Return all the entries exactly, keeping pictures out.

"""

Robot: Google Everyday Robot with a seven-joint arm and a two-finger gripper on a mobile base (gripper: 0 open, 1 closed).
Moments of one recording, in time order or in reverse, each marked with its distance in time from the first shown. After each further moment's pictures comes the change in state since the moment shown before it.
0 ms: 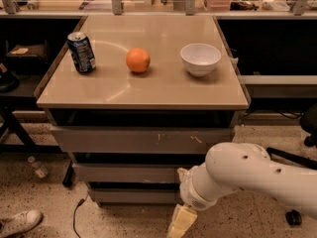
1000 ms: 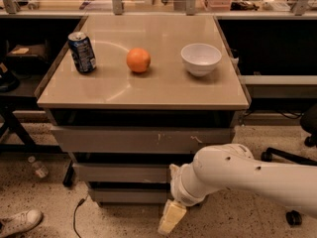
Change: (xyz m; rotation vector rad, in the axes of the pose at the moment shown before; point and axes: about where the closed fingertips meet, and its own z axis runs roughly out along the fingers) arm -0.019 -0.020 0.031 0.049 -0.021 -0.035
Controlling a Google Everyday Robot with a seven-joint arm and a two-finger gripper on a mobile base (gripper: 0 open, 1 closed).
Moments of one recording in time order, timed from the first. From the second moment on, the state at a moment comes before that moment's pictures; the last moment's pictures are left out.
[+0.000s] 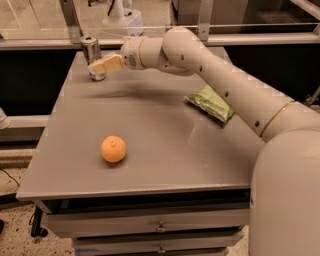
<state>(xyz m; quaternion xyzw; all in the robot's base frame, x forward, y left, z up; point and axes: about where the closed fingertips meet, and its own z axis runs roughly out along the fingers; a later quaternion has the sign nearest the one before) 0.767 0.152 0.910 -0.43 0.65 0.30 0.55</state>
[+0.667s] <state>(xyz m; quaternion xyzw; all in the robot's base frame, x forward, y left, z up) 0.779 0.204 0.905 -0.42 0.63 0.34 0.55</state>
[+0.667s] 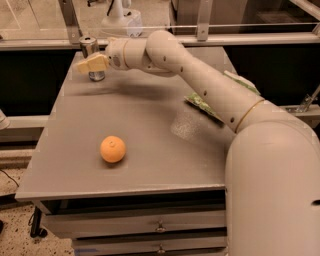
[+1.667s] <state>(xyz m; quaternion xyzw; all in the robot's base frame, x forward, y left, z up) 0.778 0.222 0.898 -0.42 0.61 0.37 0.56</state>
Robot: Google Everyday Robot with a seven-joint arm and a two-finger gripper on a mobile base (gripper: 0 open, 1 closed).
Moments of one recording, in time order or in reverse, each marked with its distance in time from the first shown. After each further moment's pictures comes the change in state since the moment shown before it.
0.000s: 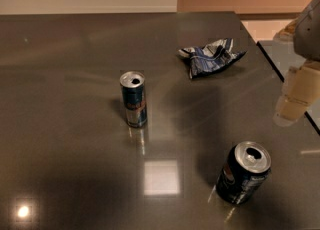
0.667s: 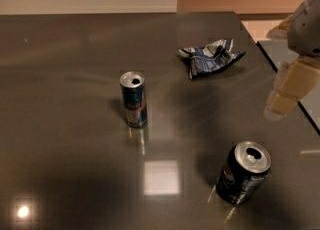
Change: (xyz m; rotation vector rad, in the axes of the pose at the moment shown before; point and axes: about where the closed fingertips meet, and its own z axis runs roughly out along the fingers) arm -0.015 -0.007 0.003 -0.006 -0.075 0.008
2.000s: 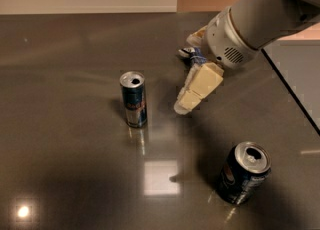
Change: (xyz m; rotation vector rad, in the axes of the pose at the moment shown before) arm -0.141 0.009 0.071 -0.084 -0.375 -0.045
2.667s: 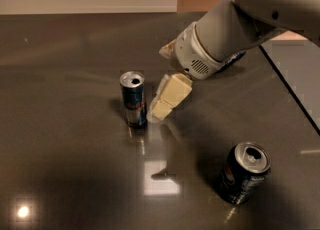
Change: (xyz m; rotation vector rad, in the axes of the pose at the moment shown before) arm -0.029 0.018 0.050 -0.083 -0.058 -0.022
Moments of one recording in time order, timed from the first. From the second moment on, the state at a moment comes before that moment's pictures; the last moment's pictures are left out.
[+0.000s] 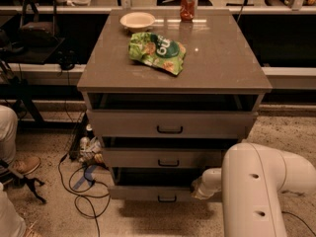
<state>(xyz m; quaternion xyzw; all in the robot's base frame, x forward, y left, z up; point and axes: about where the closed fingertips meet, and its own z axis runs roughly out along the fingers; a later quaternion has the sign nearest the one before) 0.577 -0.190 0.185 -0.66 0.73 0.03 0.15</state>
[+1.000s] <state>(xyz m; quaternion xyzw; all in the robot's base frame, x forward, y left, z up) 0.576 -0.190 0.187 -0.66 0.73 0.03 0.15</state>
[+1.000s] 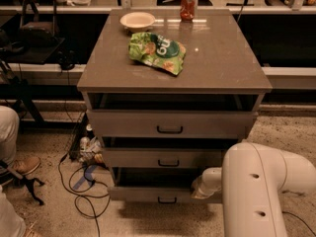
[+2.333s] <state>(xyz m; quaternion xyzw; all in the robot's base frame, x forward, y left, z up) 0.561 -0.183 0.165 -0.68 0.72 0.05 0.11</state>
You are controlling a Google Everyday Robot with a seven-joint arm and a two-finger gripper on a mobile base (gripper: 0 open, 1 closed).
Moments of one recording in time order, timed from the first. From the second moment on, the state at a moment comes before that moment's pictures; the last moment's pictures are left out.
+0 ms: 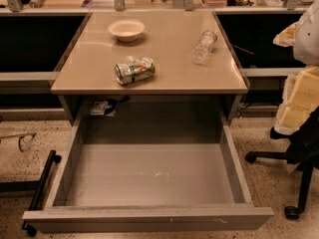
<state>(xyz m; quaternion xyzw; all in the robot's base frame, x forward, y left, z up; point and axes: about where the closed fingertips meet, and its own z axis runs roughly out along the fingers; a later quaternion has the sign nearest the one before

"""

Result of the task:
Robot: Google Everyday Robot with a seven-joint arm and a two-finger gripper on a mobile base (gripper: 0 open, 1 closed).
Moments of one recording, in time order or in reverse, each marked with its distance in time from the first shown. After each further moment's pictures comes the change in state since the moment shown before it.
0 ms: 
1000 ms: 
Change: (xyz m; rotation vector rad, in the axes of the pose at the moment shown before; point and axes: about where the closed fingertips meet, and its own z axis runs roughly out along the fingers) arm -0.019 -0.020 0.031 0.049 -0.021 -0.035
Controlling a Google Everyday Robot with a seven-joint arm and a two-finger gripper on a mobile base (gripper: 0 open, 1 closed).
Moments of one recording in time order, timed from the first. From the second moment on, the state at a moment comes before that moment's pictures; the last moment's pictures are left out.
[+0.000s] 
<state>(xyz m; quaternion xyzw; all in the robot's base frame, x forward, y left, z up; point and axes: about where the closed fingertips meet, and its own z axis runs roughly out along the fingers; a later quaternion has the sign nearest the one before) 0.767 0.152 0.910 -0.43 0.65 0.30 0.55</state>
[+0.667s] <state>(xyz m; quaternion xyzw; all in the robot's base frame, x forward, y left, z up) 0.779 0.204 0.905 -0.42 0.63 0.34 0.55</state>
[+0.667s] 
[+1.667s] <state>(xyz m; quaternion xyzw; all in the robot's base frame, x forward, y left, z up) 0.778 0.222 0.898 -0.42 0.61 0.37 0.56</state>
Robot: Google Everyday Robot with a seven-joint arm and a two-finger gripper on a mobile base (gripper: 0 open, 1 closed).
Moments of one recording, in time order or in reverse, each marked with its distance in time from the first shown. After each further moment's pictures comes the change in state since the moment shown before it.
0.000s: 
0.667s: 
Change: (xyz m; rotation vector rad, in the axes of the pose at the moment shown before; point and axes: about where the closed fingertips meet, and its own z axis runs roughly out along the fingers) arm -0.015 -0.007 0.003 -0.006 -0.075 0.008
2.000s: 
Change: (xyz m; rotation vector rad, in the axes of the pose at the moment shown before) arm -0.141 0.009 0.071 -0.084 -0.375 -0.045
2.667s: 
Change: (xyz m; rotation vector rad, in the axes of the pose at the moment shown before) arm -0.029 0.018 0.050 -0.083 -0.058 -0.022
Moments of one recording in time order, timed from the first. From the second moment on, the state at a moment comes before that moment's pictures; the last moment's pictures are left out.
[+0.000s] 
<state>(xyz m; quaternion xyzw; all in the robot's base frame, x forward, y left, z up; point and axes: about where the closed fingertips meet, and its own z axis runs roughly out along the fingers; a later quaternion has the sign nearest the one before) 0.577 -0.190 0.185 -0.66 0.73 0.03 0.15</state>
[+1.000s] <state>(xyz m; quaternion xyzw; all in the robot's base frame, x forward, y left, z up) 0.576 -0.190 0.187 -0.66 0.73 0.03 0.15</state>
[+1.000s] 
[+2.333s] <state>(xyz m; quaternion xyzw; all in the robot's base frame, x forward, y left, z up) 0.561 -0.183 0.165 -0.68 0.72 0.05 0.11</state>
You are controlling a Google Everyday Robot with a seven-joint arm and a two-finger gripper on a mobile base (gripper: 0 open, 1 closed).
Moments of one recording in time order, timed from the first. From the second moment on, the state at a moment comes before that moment's pictures; the last moment's pictures are left out.
+0 ms: 
<state>(xyz m; quaternion xyzw; all in the robot's base frame, x forward, y left, z up; point and axes: about where the closed fingertips meet, and its own z axis runs roughly out along the fingers; a later quaternion has the sign nearest the one before

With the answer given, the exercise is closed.